_Stored data_
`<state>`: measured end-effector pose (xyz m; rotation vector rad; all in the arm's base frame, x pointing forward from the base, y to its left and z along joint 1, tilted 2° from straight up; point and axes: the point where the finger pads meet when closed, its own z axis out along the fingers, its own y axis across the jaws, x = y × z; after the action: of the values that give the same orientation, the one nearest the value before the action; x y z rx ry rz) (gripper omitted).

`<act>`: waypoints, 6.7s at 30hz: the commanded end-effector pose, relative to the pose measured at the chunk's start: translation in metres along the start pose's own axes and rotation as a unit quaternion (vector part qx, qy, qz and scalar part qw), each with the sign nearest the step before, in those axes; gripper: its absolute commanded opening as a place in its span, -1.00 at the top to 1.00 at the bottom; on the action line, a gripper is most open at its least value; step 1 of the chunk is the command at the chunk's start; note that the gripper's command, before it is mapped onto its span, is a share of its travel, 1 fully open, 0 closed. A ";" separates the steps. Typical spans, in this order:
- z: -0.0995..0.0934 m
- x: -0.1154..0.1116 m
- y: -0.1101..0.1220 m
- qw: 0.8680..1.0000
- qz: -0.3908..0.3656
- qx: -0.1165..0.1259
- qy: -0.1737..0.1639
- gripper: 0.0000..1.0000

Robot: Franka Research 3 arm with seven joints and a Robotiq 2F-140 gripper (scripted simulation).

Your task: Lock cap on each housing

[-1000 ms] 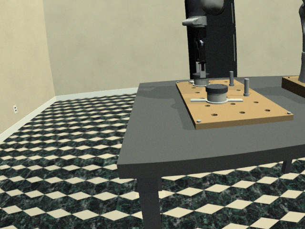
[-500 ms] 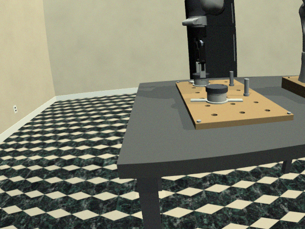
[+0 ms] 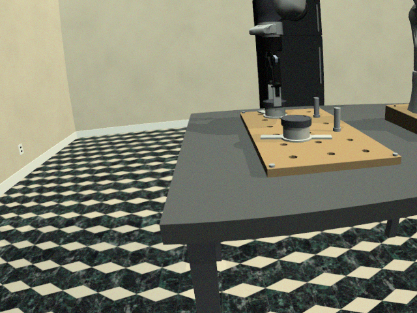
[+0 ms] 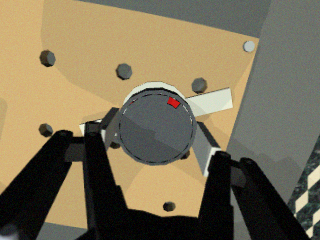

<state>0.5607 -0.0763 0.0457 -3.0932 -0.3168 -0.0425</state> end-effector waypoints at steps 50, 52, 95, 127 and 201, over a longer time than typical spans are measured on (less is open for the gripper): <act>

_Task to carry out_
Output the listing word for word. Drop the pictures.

_Answer box_
`<state>`: measured end-effector pose (xyz m; rotation vector rad; all in the arm's base frame, x pointing forward from the base, y to its left and z along joint 1, tilted 2° from straight up; point and axes: the point where the finger pads meet when closed, its own z axis out along the fingers, its own y axis across the jaws, x = y × z; after the action: of the values that give the same orientation, the one nearest the value before the action; x y z rx ry rz) (gripper omitted).

`<act>`: waypoints, 6.7s at 30hz: the commanded end-effector pose, relative to the pose measured at the chunk's start: translation in metres along the start pose's own axes and rotation as a unit quaternion (vector part qx, qy, qz and scalar part qw), each with the sign nearest the step before, in those axes; gripper: its absolute commanded opening as a place in its span, -1.00 at the top to 1.00 at the bottom; on the action line, a gripper is most open at its least value; step 1 of the chunk is the command at the chunk's start; note that the gripper's command, before it is mapped onto its span, is a share of its travel, 1 fully open, 0 closed. A ";" separates the steps. Typical spans, in this order:
- z: -0.0995..0.0934 m
- x: -0.1154..0.1116 m
- y: -0.1101..0.1220 m
- qw: 0.8680..1.0000
- qz: -0.3908..0.3656
- qx: -0.1165..0.1259
- qy: -0.1737..0.1639
- gripper: 0.0000..1.0000

Robot: Franka Research 3 arm with seven joints and a Robotiq 2F-140 gripper (scripted simulation).

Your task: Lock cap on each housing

[-1000 ms] 
[-500 ms] 
[+0 ms] 
[+0 ms] 

<state>0.5607 -0.0763 0.0457 -3.0932 -0.3168 -0.0425</state> end-effector waypoints at steps 50, 52, 95, 127 and 201, over a longer time than typical spans are measured on (less is open for the gripper): <act>

That completes the response.